Jackson Wiederhoeft, invece, porta la previsione nel territorio della finzione. La collezione Queens, presentata attraverso l’ultimo atto intitolato Last Look, racconta una società durante il suo ultimo giorno sul pianeta Silk. Le ragioni della fine restano ignote; conosciamo però la sua popolazione, fatta di regine, attendenti, osservatrici delle stelle e custodi delle statue. Sono intere generazioni passate, presenti e future impegnate a raccogliere, conservare e cacciare. Il pianeta prende il nome dalla materia dominante della collezione, e
la seta, da tessuto, diventa atmosfera e ordine sociale. Wiederhoeft la piega in abiti iperfemminili, caratterizzati da gonne ampie, corsetti e
drappeggi monumentali.

Questo intero apparato couture convive tuttavia con una logica aziendale più concreta: il designer realizza ormai una sola
collezione l’anno
, dichiarando di voler onorare esclusivamente le richieste delle proprie clienti. Il suo mondo fantastico quindi non è poi così distante dalla realtà, perché nasce da un confronto diretto con una comunità vera, composta da persone che cercano nell’abito uno strumento capace di occupare e difendere lo spazio pubblico.

La palette colori procede tra toni pallidi, riflessi metallici, oscurità teatrali e improvvise accensioni preziose. Sono colori che sembrano appartenere a un paesaggio illuminato per l’ultima volta. La costruzione esaspera deliberatamente le proporzioni: i corsetti riorganizzano
l’anatomia, i volumi ampliano il corpo e i tessuti rigidi impongono una distanza fisica e psicologica invalicabile a chi osserva. Non è un caso, perché il ritorno della disciplina autoritaria sui corpi, l’attacco ideologico contro le identità trans e la restaurazione di ruoli sessuali rigidi, alimentano oggi il bisogno di universi paralleli in cui l’identità possa tornare a essere sovrana. Wiederhoeft risponde con la satira e l’eccesso, costruendo una mitologia popolata da figure femminili e identità eccedenti, sottratte alla
sobrietà normativa della strada contemporanea.
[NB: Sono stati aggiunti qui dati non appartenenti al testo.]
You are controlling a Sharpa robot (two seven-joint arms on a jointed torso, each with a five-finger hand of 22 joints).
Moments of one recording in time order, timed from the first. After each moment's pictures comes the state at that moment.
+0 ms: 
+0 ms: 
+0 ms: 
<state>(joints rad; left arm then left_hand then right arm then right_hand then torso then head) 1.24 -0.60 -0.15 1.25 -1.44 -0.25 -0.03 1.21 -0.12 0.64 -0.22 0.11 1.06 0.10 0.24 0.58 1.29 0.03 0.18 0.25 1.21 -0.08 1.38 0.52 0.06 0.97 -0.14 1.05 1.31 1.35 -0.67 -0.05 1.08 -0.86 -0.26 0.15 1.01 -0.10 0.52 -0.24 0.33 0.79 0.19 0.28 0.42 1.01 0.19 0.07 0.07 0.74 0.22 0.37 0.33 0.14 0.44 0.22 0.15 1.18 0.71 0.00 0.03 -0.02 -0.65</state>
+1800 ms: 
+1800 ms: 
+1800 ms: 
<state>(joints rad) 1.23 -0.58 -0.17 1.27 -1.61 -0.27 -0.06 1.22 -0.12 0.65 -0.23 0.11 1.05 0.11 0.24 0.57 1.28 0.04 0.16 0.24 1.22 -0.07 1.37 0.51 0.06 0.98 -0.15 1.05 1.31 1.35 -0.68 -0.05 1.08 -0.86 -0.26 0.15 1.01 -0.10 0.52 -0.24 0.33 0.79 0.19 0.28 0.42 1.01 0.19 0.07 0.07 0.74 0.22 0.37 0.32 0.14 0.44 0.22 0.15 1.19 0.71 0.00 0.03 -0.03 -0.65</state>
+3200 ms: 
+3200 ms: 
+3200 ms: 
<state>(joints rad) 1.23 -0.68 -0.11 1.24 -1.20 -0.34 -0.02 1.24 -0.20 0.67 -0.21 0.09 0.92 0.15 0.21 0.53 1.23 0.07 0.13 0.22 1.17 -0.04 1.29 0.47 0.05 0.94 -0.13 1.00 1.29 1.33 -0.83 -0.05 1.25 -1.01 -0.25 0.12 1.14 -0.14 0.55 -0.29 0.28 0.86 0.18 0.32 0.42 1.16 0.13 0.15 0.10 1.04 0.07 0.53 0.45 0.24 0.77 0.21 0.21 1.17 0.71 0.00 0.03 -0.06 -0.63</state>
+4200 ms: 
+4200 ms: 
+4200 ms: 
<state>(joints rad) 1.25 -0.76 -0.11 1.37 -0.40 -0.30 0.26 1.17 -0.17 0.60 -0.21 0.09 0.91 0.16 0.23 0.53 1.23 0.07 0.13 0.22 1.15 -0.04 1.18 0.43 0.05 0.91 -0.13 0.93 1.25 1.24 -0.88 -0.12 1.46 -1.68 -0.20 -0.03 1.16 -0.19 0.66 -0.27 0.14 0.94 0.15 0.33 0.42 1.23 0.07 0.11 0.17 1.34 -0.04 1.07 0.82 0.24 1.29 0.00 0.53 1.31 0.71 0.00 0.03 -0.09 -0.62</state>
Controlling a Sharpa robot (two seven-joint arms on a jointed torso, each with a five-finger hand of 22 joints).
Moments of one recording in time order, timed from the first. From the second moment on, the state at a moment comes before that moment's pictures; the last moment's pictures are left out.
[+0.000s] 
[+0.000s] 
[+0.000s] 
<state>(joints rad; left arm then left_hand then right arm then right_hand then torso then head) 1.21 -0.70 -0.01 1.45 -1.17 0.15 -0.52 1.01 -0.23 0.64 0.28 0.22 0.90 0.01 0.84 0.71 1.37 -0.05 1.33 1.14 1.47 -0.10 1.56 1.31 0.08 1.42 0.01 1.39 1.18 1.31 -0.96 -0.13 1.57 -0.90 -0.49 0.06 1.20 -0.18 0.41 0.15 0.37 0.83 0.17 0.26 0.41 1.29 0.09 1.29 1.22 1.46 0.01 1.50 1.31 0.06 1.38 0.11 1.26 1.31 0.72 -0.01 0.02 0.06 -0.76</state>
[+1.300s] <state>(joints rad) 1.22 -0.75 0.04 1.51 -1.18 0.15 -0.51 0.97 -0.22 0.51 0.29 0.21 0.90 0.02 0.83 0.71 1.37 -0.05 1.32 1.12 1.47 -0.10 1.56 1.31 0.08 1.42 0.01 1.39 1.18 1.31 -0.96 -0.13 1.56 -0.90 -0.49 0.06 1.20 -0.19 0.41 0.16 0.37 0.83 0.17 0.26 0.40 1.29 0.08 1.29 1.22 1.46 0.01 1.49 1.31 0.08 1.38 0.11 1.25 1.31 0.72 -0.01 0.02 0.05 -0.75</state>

Il drag, il camp, la ballroom e la teatralità queer hanno spesso trasformato l’esposizione in controllo della scena, ma l’esagerazione formale permette al soggetto di impossessarsi del
segno visivo prima che il potere possa usarlo contro di lui.

Molte promesse progressiste considerate irreversibili sono tornate revocabili. La crisi climatica ha trasformato l’apocalisse da fantasia remota a rumore di fondo, mentre la precarietà rende sempre più difficile immaginare il futuro come una linea ascendente. Last Look permette semplicemente di vestirsi per l’ultima apparizione pubblica e compiere il rito sartoriale con la piena consapevolezza della catastrofe imminente, guidati dalla volontà feroce di affermare la propria forma prima che il mondo scompaia.

La chiusura della New York Fashion Week ha messo in luce qualcosa che aleggiava da tempo e che ora comincia a strutturarsi, a prendere posizione: la Moda Radicale Strutturale è la nuova avanguardia politica. La convergenza delle traiettorie creative di Elena Velez, Diotima e Wiederhoeft segnano un punto di non ritorno nella sociologia del costume contemporaneo. L’era del corporate activism sta collassando sotto il peso delle proprie contraddizioni etiche ed economiche.

Una transizione che pone i conglomerati del lusso e i giganti del mass market davanti a un paradosso strutturale, perchè la storia della
moda insegna che il capitalismo culturale ha sempre capitalizzato sul dissenso, assorbendo la controcultura e trasformandola in tendenza di massa. Questa volta, però, l’operazione appare più complessa, e anche se un’estetica può essere copiata, una struttura fondata sulla redistribuzione del valore, sulla memoria culturale e sull’appartenenza politica oppone una resistenza diversa.

Se questi segnali continueranno a convergere, la conseguenza potrebbe essere una scissione sempre più stabile del mercato della moda. Da una parte resteranno le grandi holding, trasformate in gigantesche macchine logistiche capaci di distribuire un lusso globale, standardizzato e politicamente controllabile. Dall’altra si consoliderà un ecosistema quasi feudale di micro-brand indipendenti e radicali, sostenuti da comunità che non acquistano soltanto un prodotto, ma un’appartenenza, una posizione e un sistema di valori.